*** Block opens ***

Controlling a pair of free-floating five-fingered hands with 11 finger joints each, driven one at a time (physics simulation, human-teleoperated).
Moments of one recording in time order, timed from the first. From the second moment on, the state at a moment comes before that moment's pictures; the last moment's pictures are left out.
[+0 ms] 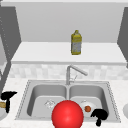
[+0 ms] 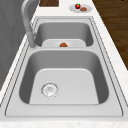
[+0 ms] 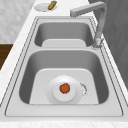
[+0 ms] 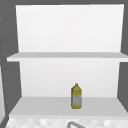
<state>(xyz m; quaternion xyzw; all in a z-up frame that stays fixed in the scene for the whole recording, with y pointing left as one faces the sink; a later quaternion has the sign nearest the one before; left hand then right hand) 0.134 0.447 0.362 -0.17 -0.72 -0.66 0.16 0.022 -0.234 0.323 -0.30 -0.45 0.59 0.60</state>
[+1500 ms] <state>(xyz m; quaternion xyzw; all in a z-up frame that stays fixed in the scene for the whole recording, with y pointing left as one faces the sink) 0.190 0.565 0.227 -0.16 -0.72 -0.66 0.16 0.022 -0.234 0.323 -0.30 -0.45 0.59 0.60</state>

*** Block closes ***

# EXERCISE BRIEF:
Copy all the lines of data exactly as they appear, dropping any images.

# SOLUTION TO THIS EXERCISE:
Controlling a pair of free-floating five-fingered hands with 11 finger joints each, driven one at a time (physics simulation, human-teleoperated).
Moments of one recording in time order, timed from the first. From the second moment on, the state at a moment comes before that moment's pictures; the last moment's pictures are left out.
[+0 ms] 
[+0 ms] 
[+0 ms] 
[+0 ms] 
<state>(xyz m; quaternion xyzw; all in a z-up frame that stays fixed in the scene for the whole recording, with y pointing left as one faces the sink; a later quaternion has the sign nearest the one before; left hand then right hand) 0.134 0.447 0.362 -0.17 -0.72 -0.66 0.16 0.022 -0.234 0.323 -0.30 -0.45 0.59 0.60</state>
[+1500 ms] <state>(xyz m; quaternion xyzw; all in a z-up frame that stays fixed in the scene for the whole recording, with y pointing left as one faces the sink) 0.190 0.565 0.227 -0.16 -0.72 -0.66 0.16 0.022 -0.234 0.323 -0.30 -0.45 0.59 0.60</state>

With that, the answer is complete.